## What you are asked to do
Exactly as they appear, please output the lines from the one with "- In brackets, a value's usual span" through the end of the material, without pictures.

----

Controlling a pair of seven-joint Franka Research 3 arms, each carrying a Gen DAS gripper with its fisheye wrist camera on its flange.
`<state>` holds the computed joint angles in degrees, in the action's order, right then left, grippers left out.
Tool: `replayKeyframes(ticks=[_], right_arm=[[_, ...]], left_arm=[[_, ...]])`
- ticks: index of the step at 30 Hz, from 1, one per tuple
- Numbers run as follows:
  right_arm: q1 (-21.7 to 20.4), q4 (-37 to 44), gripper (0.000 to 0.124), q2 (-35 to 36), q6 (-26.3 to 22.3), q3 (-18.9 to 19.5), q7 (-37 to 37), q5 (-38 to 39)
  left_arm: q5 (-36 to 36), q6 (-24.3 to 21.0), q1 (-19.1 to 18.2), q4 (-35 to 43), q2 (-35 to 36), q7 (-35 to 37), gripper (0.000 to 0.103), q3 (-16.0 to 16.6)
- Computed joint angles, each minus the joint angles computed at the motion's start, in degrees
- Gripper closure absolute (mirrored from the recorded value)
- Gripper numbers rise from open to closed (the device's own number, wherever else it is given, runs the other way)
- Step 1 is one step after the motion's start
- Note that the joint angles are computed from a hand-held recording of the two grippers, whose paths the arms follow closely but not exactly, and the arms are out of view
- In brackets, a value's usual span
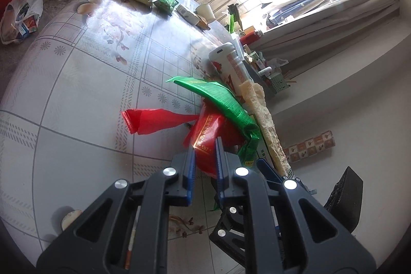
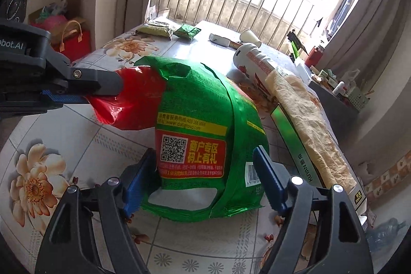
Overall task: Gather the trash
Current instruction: 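Grasp the green printed bag with the right tool while the left tool grasps the red plastic bag, then carry both bags over the blue wastebasket and open both tools to drop them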
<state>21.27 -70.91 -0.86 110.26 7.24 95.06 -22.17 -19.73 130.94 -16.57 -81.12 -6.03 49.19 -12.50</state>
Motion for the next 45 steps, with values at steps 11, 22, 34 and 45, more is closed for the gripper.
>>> replayKeyframes(ticks=[11, 22, 34, 45], right_arm=[[-0.74, -0.76, 0.094, -2.11, -1.72, -0.29, 6.15, 0.34], [-4.91, -3.27, 0.105, -8.53, 1.87, -0.49, 7.36, 9.83], [-8.49, -6.39, 0.106, -14.11, 5.18, -4.37, 4.61, 31.86], [-11.64, -10.08, 0.105, -21.23, 11.69, -6.76, 3.21, 38.05]], left_arm=[[4.27, 1.59, -0.06, -3.01, -3.09, 0.6, 0.091, -0.02], [11.28, 3.02, -0.78, -3.12, -6.58, 0.74, 0.091, -0.79], [19.12, 0.87, -1.13, 2.06, -7.59, 1.89, 0.091, -2.43], [25.77, -1.75, -4.08, 17.54, 0.14, 6.0, 0.091, -6.6]])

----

## Reply
- In brackets, a value's usual span
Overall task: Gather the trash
Current instruction: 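Grasp the green printed bag with the right tool while the left tool grasps the red plastic bag, then carry both bags over the blue wastebasket and open both tools to drop them
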<state>21.27 -70.91 -0.86 110.26 7.24 95.06 -22.17 -19.73 130.94 -16.57 -81.12 -6.03 49.19 -12.50</state>
Motion for the next 45 steps, with values at steps 11, 22, 34 and 45, more is closed for the gripper.
>>> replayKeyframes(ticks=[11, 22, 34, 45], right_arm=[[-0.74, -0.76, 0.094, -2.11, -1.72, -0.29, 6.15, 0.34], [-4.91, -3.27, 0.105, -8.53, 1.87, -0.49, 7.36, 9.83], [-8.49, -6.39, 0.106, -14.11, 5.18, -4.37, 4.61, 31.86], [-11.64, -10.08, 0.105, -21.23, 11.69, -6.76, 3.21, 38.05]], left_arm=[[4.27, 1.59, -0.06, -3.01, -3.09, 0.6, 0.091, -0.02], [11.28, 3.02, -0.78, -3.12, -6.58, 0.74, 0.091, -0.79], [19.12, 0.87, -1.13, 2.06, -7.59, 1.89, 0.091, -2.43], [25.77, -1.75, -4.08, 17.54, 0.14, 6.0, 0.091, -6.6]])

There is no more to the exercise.